● **Requirement**
Tally the lines of the data below that contain the string "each". Give the tally and nothing else.

======== Stored data

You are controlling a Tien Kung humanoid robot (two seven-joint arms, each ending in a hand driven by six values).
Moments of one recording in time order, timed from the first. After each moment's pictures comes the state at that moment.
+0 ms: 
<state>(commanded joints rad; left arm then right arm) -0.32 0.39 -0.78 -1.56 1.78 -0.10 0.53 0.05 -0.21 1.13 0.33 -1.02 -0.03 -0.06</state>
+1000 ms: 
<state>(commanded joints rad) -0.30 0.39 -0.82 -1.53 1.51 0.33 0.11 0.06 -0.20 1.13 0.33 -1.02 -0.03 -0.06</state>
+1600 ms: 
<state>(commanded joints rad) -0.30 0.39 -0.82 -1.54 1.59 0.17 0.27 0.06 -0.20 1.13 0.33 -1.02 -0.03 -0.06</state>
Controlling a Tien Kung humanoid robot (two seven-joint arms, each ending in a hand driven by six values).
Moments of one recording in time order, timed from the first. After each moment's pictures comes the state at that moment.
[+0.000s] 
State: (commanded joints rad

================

● **Exercise result**
4